State Fire Marshal Stephen Coan’s probe focused on a processing area shared by the two companies. He said CAI’s ink-producing process involved heating chemicals, including heptane, in a large “mixing vessel,” then shutting off the heat.
Steam heat system
“Witness interviews have led investigators to conclude that one of the chemicals involved, (1,000 gallons) heptane … was most likely overheated due to a failure to turn off the steam heat system,” Coan’s report stated.
The ignition source could not be determined because the building was destroyed, Coan said, but possibilities included refrigerator and vending machine motors and condensers, space heaters, electrical exhaust fans and the furnace.
CAI officials said in a statement that while they have cooperated fully with the investigation, they could not comment on the fire marshal’s report because “we have not been provided with the basis supporting their assumptions.”
The company is conducting its own investigation. “(The explosion) demands a comprehensive investigation equal to the task — an inquiry that employs advanced technology and expertise, and which thoroughly explores all potential avenues of cause,” the statement said.
Arnel officials did not return messages left by The Associated Press.

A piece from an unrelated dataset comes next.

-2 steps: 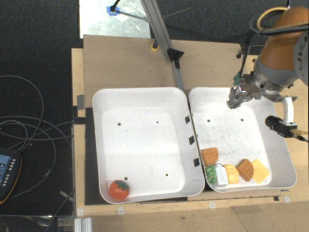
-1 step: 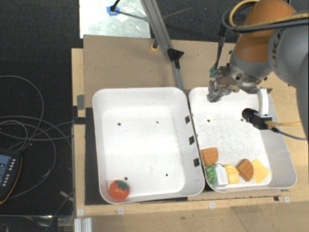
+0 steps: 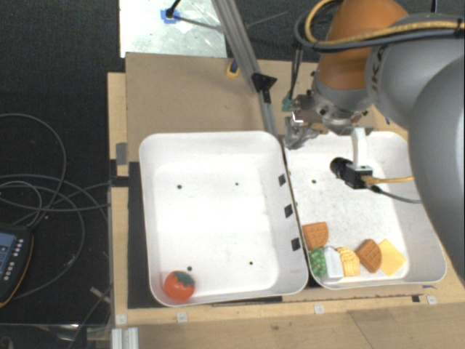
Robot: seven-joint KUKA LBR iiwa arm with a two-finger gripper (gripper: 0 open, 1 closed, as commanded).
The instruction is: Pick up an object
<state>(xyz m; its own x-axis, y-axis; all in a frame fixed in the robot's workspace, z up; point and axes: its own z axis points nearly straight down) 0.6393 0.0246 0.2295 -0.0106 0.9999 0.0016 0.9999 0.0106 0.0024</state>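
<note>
A round red plastic tomato with a green stalk (image 3: pixel 179 285) lies in the near left corner of the left shallow white bin (image 3: pixel 218 209); along the near wall of the right shallow white bin (image 3: pixel 338 209) toy foods huddle, touching or just beside one another: a small green leafy piece (image 3: pixel 317 259), a white block (image 3: pixel 333 265), a yellow ribbed corn-like piece (image 3: pixel 349 262), a brown gridded waffle piece (image 3: pixel 369 255), a pale yellow cheese-like wedge (image 3: pixel 392 257); a tan gridded square (image 3: pixel 315 234) lies just behind the green piece; farther back, the grey metal gripper (image 3: pixel 294 131) hangs over the right bin's far left corner, well apart from every toy; whether it is apart or together cannot be told.
</note>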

Sixteen homes and six businesses were ordered demolished as a result of the blast, Coan’s investigation found. More than 300 cars and trucks, as well as 65 boats, were damaged or destroyed.
The U.S. Chemical Safety Board planned to release the results of its investigation on Wednesday. Spokesman Daniel Horowitz declined to discuss the specifics of those findings ahead of that meeting.
A new inspection program was unveiled along with the cause in hopes it will prevent similar problems. Inspectors from the Department of Environmental Protection, Department of Fire Services and local fire departments will conduct hazard assessments at small- and mid-sized companies.
If companies resist, “access may be compelled though various means, up to and including administrative search warrants,” according to a news release.
Inspectors already have identified 40 facilities across the state, selected because of proximity to densely populated areas, types of chemicals or waste materials used and stored and site history. The first 15 will be inspected in the next two months.